Il workflow tipico di process recording prevede quattro fasi. Nella fase di registrazione, un agente software installato sulla workstation dell'operatore cattura eventi UI (click, keystroke, cambio di finestra, apertura di URL) insieme a screenshot contestuali e metadati delle applicazioni coinvolte. Nella fase di preprocessing, gli eventi grezzi vengono filtrati (rimozione di azioni irrilevanti come scroll o ridimensionamento finestre), normalizzati (unificazione di varianti della stessa azione) e segmentati in sequenze corrispondenti a task distinti. Nella fase di analisi, algoritmi di pattern mining identificano sequenze ricorrenti, varianti del processo e punti di decisione. Nella fase di generazione, le routine identificate vengono tradotte in bozze di workflow RPA che richiedono revisione e completamento da parte di uno sviluppatore [11, 12].
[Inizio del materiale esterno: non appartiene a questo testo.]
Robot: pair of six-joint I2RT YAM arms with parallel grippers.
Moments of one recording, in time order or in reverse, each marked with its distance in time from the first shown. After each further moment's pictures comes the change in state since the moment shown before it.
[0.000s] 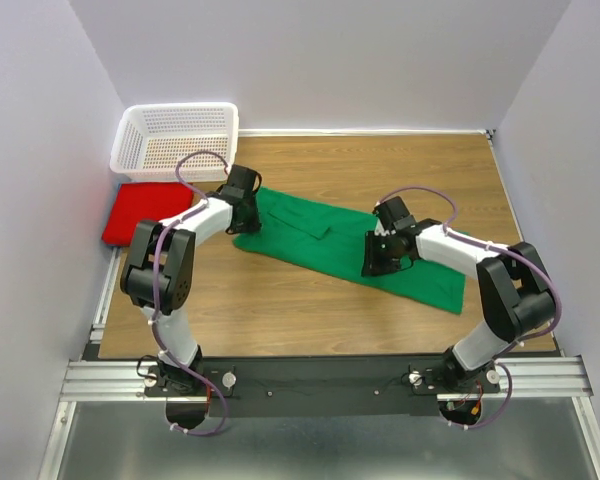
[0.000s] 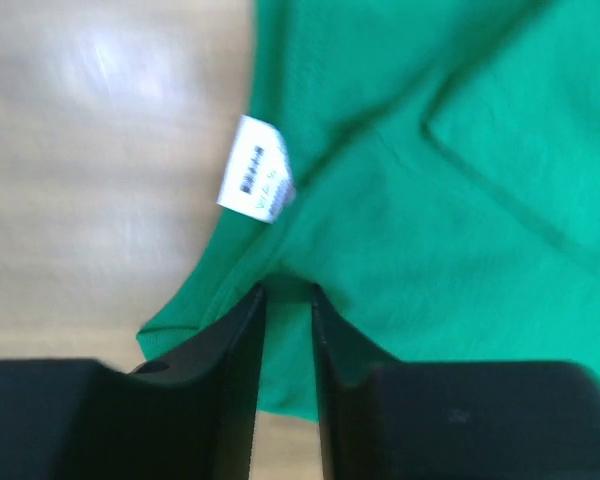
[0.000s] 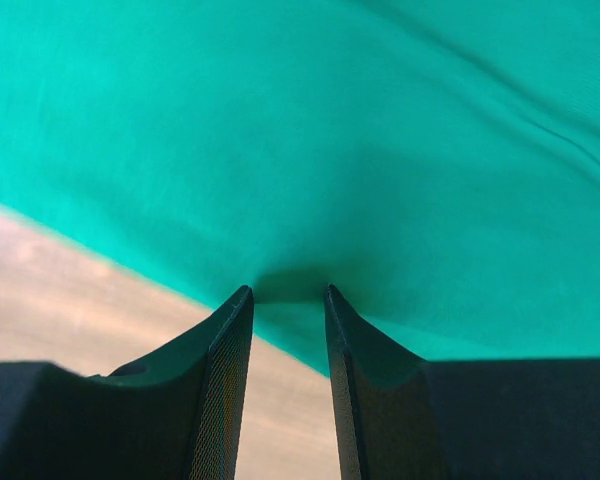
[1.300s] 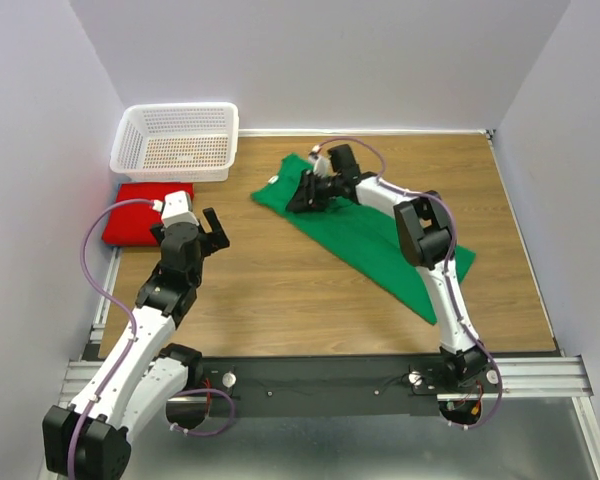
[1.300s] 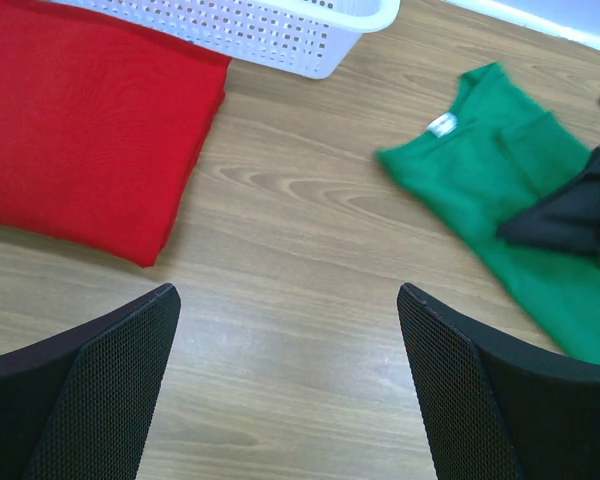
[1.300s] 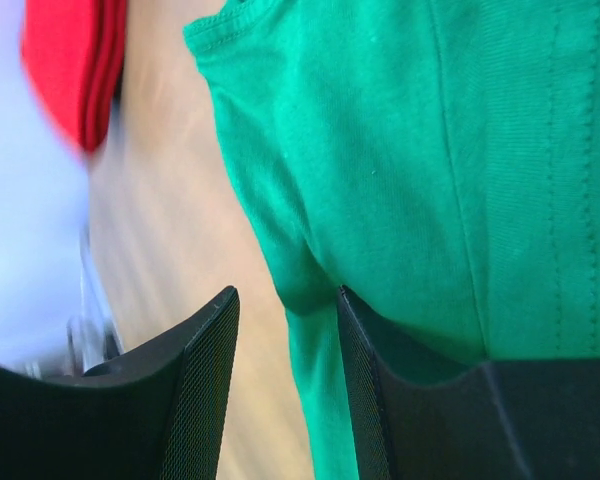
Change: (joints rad) left arm 0.010 -1.033 -0.565 0.227 -0.347 0.087; right arm 0.070 0.840 0.966 0.257 -0.640 0.098
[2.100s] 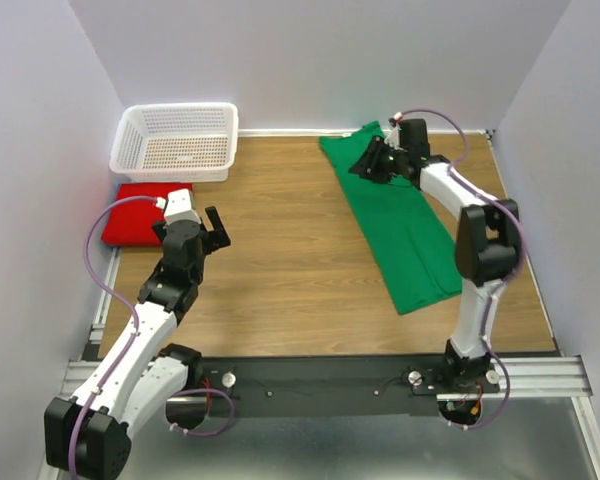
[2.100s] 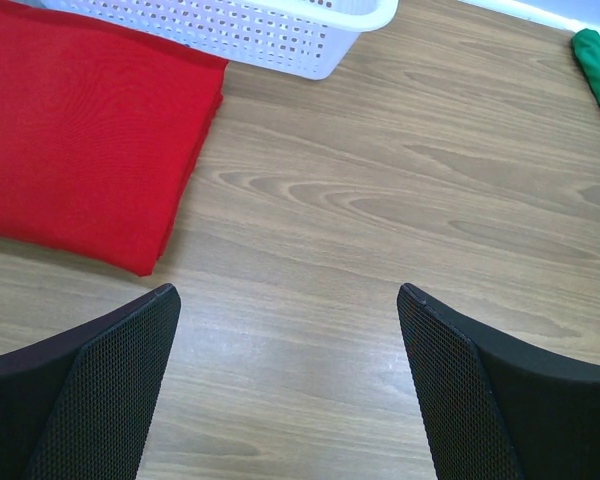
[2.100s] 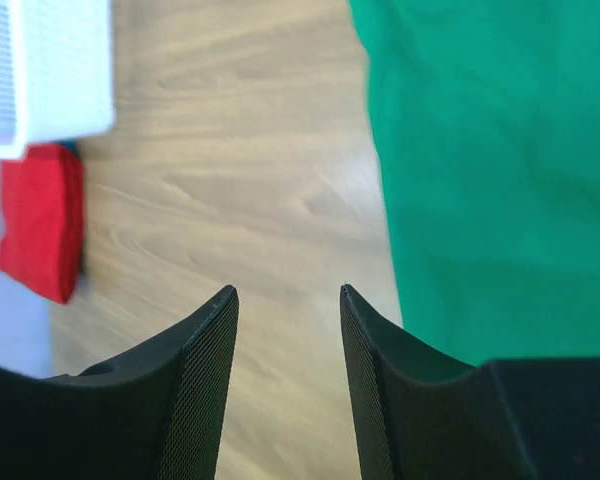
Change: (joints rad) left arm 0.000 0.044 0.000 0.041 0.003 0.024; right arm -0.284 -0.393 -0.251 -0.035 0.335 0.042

Linn et al. [12] hanno proposto un framework di task mining che arricchisce i log UI con feature estratte da screenshot, utilizzando alberi di decisione per identificare i fattori che determinano le varianti nelle azioni degli operatori. Questo approccio affronta un problema critico: le stesse azioni UI possono avere significati diversi in contesti diversi, e l'analisi puramente sequenziale degli eventi non è sufficiente a distinguere le varianti. L'integrazione di informazione visiva dal contesto dell'interfaccia consente di costruire modelli più accurati del processo reale.
Van der Aalst [13] ha collegato esplicitamente il process mining all'RPA, osservando che la distanza tra il processo così come è stato progettato e il processo così come viene effettivamente eseguito è quasi sempre maggiore di quanto si assuma. Il process mining fornisce gli strumenti formali per quantificare questa distanza, e il task mining la estende al livello delle interazioni utente, creando un ciclo continuo di scoperta, automazione e monitoraggio che van der Aalst ha definito il "Pareto principle" dell'automazione: un numero relativamente piccolo di routine ricorrenti rappresenta una frazione sproporzionata del carico di lavoro manuale [13].
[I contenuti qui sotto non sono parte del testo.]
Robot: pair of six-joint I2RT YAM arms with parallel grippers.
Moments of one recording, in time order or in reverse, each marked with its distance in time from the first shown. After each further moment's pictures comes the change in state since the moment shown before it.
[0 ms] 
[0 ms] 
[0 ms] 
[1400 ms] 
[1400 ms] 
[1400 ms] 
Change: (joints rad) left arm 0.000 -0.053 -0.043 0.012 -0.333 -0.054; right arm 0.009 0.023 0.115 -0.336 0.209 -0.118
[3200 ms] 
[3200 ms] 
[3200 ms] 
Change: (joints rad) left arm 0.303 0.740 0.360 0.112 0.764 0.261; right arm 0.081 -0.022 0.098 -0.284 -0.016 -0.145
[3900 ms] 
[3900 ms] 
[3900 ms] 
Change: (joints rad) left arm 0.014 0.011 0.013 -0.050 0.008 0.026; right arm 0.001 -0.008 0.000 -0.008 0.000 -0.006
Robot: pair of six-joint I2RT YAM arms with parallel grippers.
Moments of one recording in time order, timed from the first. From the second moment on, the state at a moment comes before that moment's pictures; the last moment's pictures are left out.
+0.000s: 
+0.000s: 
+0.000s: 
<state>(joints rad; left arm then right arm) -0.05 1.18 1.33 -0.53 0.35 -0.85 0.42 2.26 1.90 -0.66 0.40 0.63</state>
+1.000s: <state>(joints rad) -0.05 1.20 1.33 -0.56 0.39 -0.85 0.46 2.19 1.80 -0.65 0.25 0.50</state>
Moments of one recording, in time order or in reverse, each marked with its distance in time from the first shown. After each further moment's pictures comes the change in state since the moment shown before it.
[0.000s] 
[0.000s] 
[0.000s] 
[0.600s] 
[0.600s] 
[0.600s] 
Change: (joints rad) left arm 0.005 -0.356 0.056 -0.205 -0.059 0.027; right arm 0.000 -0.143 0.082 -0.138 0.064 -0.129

Intelligent automation: la convergenza tra RPA e AI
Dall'automazione deterministica all'automazione cognitiva
L'RPA nella sua forma originaria è un sistema deterministico: il bot esegue una sequenza predefinita di azioni, gestendo varianti limitate attraverso strutture condizionali esplicite (if-then-else). Come documentato da Aguirre e Rodriguez [14] in un caso di studio sull'automazione di processi aziendali, i bot RPA tradizionali operano su task altamente standardizzati, data entry da fonti strutturate, riconciliazioni basate su regole, generazione di report, ottenendo risultati significativi entro tali confini, ma si rivelano fragili di fronte a input non strutturati, eccezioni non previste e decisioni che richiedono giudizio contestuale.
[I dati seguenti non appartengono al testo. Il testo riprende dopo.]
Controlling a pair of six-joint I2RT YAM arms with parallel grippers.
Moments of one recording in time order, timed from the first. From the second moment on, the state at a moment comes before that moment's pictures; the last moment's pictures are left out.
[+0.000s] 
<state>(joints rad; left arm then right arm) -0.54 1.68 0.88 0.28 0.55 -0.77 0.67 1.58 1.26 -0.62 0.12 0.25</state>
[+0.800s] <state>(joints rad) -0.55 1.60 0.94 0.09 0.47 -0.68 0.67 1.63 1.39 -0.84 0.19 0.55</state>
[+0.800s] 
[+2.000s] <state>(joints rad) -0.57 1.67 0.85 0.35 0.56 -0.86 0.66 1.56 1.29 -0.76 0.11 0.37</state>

L'integrazione tra RPA e intelligenza artificiale, comunemente definita intelligent automation (IA), affronta questa limitazione arricchendo i bot con capacità cognitive: comprensione del linguaggio naturale, riconoscimento di documenti, classificazione di contenuti, estrazione di informazioni da fonti non strutturate e processo decisionale basato su modelli predittivi [14, 15]. La tassonomia proposta da Syed et al. [4] identifica tre livelli di maturità dell'automazione intelligente: il livello base (RPA pura) per task deterministici su dati strutturati; il livello intermedio (RPA + AI specializzata) per task semi-strutturati che richiedono capacità di percezione o classificazione; il livello avanzato (automazione autonoma) per processi che richiedono ragionamento, pianificazione e adattamento dinamico.
Intelligent Document Processing
Il caso d'uso più maturo della convergenza RPA-AI è l'Intelligent Document Processing (IDP), dove i bot devono estrarre informazioni da documenti con formato variabile, fatture, ordini d'acquisto, contratti, corrispondenza. L'approccio tradizionale basato su template fissi (definizione esplicita delle coordinate di ciascun campo in ogni formato di documento) non scala: un'organizzazione che riceve fatture da centinaia di fornitori, ciascuno con un formato diverso, non può mantenere centinaia di template.
Le piattaforme RPA hanno risposto integrando modelli di machine learning per l'estrazione documentale. UiPath Document Understanding combina OCR, classificazione dei documenti mediante reti neurali e estrazione dei campi attraverso modelli addestrati su dataset annotati [7]. Automation Anywhere ha sviluppato IQ Bot, successivamente evoluto in Document Automation, che impiega un Process Reasoning Engine per estrarre, validare e instradare dati da documenti di qualsiasi tipologia, dichiarando accuratezze superiori al 95% sull'estrazione di dati non strutturati [16]. L'architettura di questi sistemi segue un pattern comune: il documento viene prima classificato (fattura, ordine, contratto), poi analizzato con un modello specifico per la tipologia identificata, e infine i campi estratti vengono validati contro regole di business prima di essere inseriti nel sistema target.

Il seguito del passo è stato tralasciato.